In fact, the relcache reads do also write the relcache init files at first access to a database. However, there is no event io.RELATION_MAP_WRITE. I wondered if there is some kind of mechanism to validate if the existing files are still valid, but a quick strace -fp shows that the relcache init files are written, which is not visible.
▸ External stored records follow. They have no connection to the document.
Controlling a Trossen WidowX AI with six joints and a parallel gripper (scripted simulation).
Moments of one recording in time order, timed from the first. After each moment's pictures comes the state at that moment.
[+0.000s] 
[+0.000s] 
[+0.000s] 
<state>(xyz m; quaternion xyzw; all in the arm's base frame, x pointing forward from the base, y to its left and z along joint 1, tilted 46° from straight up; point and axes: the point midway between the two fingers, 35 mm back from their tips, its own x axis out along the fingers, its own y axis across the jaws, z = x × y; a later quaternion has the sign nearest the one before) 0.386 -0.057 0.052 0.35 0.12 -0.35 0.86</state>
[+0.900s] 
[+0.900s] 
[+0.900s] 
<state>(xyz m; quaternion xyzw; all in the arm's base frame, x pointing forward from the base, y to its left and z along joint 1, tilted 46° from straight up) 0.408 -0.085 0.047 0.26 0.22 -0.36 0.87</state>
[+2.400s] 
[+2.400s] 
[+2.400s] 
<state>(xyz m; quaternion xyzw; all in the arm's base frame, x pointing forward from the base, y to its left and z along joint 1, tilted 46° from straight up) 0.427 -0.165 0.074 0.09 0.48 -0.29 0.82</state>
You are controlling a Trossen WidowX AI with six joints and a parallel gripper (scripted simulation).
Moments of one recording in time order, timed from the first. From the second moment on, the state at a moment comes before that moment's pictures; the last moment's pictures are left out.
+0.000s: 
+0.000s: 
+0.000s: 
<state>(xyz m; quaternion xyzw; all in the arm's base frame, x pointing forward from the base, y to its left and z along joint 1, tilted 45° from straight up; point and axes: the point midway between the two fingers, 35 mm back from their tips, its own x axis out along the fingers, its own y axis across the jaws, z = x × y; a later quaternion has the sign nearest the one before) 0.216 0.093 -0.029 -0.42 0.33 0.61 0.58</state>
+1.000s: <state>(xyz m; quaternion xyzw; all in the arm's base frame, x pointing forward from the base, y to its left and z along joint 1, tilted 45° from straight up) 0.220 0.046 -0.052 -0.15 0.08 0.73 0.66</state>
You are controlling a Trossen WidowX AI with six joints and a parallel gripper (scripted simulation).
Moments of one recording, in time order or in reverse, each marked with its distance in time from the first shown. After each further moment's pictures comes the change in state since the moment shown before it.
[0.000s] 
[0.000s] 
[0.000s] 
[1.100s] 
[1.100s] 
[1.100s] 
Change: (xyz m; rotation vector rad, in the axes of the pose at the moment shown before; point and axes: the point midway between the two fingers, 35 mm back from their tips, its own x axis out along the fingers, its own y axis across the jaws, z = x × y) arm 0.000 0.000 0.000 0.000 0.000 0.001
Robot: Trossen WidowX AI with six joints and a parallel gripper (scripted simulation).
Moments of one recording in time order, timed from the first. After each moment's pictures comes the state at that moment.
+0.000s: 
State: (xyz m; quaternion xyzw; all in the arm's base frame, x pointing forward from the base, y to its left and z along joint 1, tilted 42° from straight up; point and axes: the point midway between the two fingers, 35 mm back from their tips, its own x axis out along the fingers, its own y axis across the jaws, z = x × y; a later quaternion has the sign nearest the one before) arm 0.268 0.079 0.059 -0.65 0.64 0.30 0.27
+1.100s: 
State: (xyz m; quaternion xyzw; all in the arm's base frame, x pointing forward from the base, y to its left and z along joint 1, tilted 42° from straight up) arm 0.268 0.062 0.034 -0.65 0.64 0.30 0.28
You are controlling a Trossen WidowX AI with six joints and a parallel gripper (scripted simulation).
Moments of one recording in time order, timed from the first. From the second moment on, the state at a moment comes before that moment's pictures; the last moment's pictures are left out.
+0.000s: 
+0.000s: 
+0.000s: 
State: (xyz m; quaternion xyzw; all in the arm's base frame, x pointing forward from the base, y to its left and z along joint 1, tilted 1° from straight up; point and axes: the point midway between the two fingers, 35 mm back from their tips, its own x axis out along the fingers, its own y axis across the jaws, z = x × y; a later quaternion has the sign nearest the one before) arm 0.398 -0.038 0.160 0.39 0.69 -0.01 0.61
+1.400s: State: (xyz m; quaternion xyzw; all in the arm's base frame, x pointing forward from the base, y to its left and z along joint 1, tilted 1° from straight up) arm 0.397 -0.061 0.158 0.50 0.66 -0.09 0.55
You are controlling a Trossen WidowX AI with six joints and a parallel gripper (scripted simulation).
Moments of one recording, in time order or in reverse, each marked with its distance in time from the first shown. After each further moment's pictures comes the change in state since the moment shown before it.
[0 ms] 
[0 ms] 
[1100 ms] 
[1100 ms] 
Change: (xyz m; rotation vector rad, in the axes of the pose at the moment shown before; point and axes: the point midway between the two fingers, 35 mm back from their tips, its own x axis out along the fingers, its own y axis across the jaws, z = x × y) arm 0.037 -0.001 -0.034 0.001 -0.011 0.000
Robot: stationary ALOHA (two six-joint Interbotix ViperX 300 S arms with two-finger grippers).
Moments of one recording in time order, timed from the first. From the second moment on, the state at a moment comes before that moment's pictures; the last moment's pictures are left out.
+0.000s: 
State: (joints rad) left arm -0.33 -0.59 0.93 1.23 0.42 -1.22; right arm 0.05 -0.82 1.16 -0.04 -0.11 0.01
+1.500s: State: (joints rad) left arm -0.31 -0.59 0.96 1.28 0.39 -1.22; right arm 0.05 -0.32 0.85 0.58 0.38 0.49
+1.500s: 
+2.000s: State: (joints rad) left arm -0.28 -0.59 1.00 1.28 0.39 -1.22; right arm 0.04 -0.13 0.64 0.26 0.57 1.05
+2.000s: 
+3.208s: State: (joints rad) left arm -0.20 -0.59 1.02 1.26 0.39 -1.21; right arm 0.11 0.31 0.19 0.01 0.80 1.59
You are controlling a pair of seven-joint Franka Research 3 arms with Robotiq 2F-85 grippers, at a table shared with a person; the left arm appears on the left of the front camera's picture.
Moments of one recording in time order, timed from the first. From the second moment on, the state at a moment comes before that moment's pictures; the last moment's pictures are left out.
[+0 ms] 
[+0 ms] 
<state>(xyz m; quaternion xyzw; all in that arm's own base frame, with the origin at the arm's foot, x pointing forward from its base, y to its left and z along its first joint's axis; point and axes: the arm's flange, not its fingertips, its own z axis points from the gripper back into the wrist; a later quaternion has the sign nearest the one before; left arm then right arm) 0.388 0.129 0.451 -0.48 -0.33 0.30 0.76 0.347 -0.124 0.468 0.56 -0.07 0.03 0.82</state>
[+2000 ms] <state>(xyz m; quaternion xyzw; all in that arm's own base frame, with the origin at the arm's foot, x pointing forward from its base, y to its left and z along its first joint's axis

When I execute a first query, the backend must complete it's catalog, which also generates some io.DATA_FILE_READ events:

[14454]Query start:              :              : select now();
[14454] parse     : (       316) :           811: select now();
[14454] WAIT      : (          ) :           200: io.DATA_FILE_READ
[14454] WAIT      : (          ) :           105: io.DATA_FILE_READ
[14454] WAIT      : (          ) :            95: io.DATA_FILE_READ
[14454] WAIT      : (          ) :            42: io.DATA_FILE_READ
[14454] WAIT      : (          ) :            57: io.DATA_FILE_READ
[14454] WAIT      : (          ) :           140: io.DATA_FILE_READ
[14454] WAIT      : (          ) :            46: io.DATA_FILE_READ
[14454] WAIT      : (          ) :            60: io.DATA_FILE_READ
[14454] WAIT      : (          ) :            36: io.DATA_FILE_READ
[14454] WAIT      : (          ) :            57: io.DATA_FILE_READ
[14454] WAIT      : (          ) :            65: io.DATA_FILE_READ
[14454] WAIT      : (          ) :            66: io.DATA_FILE_READ
[14454] WAIT      : (          ) :            30: io.DATA_FILE_READ
[14454] WAIT      : (          ) :            89: io.DATA_FILE_READ
[14454] rewrite   : (       510) :          7532: select now();
[14454] plan      : (       502) :           612: select now();
[14454] execute   : (       453) :           134: select now();
[14454]Query done : (       322) :         11197: select now();

The most important thing to see and realise is that these are executed in the rewrite phase. and therefore make the rewrite phase take longer. This phase is mostly not reported, and not visible in pg_stat_statements.